No início da década de 70, sambistas como Candeia e Zé Kéti se afastaram da Portela depois que a disputa do samba de enredo foi aberta a compositores profissionais que nada tinham a ver com aquela realidade. Na mesma década viu-se a ascensão definitiva dos carnavalescos, a estética do luxo virou padrão a partir dos campeonatos vencidos pela Beija-Flor, com Joãozinho Trinta (que já havia se destacado no Salgueiro): plumas, carros alegóricos gigantescos - e verticais - além de muito brilho ditaram as regras para as outras agremiações.
Candeia, junto com outros sambistas descontentes com o rumo do desfile, fundou a Quilombo, Escola de Samba que tinha como proposta manter as tradições. "Escola de Samba é povo na sua manifestação mais autêntica! Quando o samba se submete a influências externas, a escola de samba deixa de representar a cultura de nosso povo", decretou o mestre.
Com a polêmica criação da Passarela do Samba, o desfile ganhou proporções ainda maiores, virou veículo para a exposição de celebridades, local onde são fechados negócios - muitos deles sem a menor ligação com o samba.
Não por acaso Beija-Flor e Imperatriz Leopoldinense são as grandes vencedoras da Era Sambódromo, sempre luxuosas e perfeitas aos olhos dos julgadores. A Escola de Nilópolis vem se especializando em enredos patrocinados. Escolas como a Portela e a Mangueira historicamente não se dão bem quando resolvem fugir de suas tradições - este ano a escola de Cartola, que já vem se distanciando de sua autêncidade desde que passou a dar maior destaque para comissões de frente teatralizadas, resolveu dramatizar sua até então intocável e inconfundível bateria. Amargou um sexto lugar. O desfile da azul e branco de Oswaldo Cruz serviu, mais uma vez, para se constatar que modernidade nem sempre é sinônimo de beleza e, sobretudo, de emoção.
Enquanto outra Escola tradicional, a Império Serrano, não consegue se manter no desfile principal, assistimos à ascensão da Grande Rio, Escola-síntese do fenômeno da fama instantânea, com suas alas repletas de celebridades e enredos vergonhosos como o deste ano, sobre o camatore de uma cervejaria.
Desde que surgiu, a Escola de Samba viu seu verdadeiro sentido ser deturpado e, mesmo quando alguns decretam seu desaparecimento, ela insiste em continuar viva.
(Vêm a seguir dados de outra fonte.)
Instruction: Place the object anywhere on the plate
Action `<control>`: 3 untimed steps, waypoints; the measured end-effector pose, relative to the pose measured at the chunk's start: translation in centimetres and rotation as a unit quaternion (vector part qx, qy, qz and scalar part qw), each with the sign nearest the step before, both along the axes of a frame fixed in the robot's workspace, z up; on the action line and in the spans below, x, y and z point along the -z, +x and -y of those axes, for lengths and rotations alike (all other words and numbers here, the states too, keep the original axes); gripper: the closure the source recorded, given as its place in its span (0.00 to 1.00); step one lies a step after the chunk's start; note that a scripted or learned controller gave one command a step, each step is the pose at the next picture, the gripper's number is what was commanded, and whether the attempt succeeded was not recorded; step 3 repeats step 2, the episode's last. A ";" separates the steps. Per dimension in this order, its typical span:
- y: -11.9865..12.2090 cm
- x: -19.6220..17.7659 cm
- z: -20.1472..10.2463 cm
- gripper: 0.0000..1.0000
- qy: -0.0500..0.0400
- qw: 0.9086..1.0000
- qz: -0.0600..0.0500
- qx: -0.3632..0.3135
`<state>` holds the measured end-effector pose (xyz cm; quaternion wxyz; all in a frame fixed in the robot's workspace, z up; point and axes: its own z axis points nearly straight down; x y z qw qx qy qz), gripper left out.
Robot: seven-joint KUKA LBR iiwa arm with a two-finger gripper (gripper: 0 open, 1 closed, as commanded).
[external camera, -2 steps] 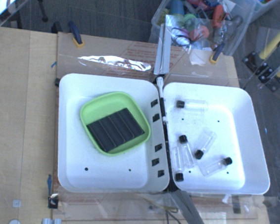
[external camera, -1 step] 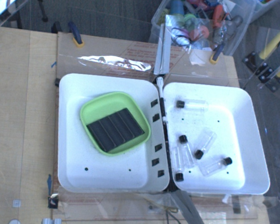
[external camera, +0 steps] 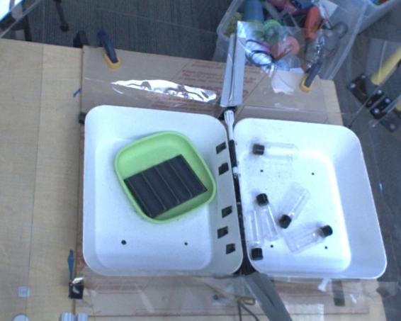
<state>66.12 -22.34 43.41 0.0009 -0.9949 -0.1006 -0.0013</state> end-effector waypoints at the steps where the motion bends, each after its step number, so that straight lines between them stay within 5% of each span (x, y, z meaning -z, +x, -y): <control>1: -0.3 0.0 0.0 0.00 0.001 1.000 -0.002 -0.001; 3: -0.1 0.0 -0.1 0.00 0.000 1.000 -0.001 -0.001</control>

Essa é grande a esperança e satisfação daqueles que realmente gostam do samba e de sua mais rica organização.
"Depois que o visual virou quesito/Na concepção desses sambeiros/O samba perdeu a sua pujança/Ao curvar-se à circunstância/Imposta pelo dinheiro/E o samba que nasceu menino pobre/Agora se veste de nobre/No desfile principal/Onde o mercenarismo/Impõe a sua gana/E o sambista que não tem grana/Não brinca mais o carnaval..." ('Visual', samba de Pintado e Neném, gravado por Beth Carvalho no disco 'De pé no chão', em 1978)
Comentários
Numa básica comparação, crianças não brincam mais de pular amarelinha ou pique-esconde. Se digladiam e se desafiam virtualmente por meio de jogos que são verdadeiras simulações de guerra na internet.
É July, o samba também está sucumbindo à modernidade, afinal o desfile das escolas de samba do Rio de Janeiro há muito é uma verdadeira fábula de dinheiro e contratos comerciais.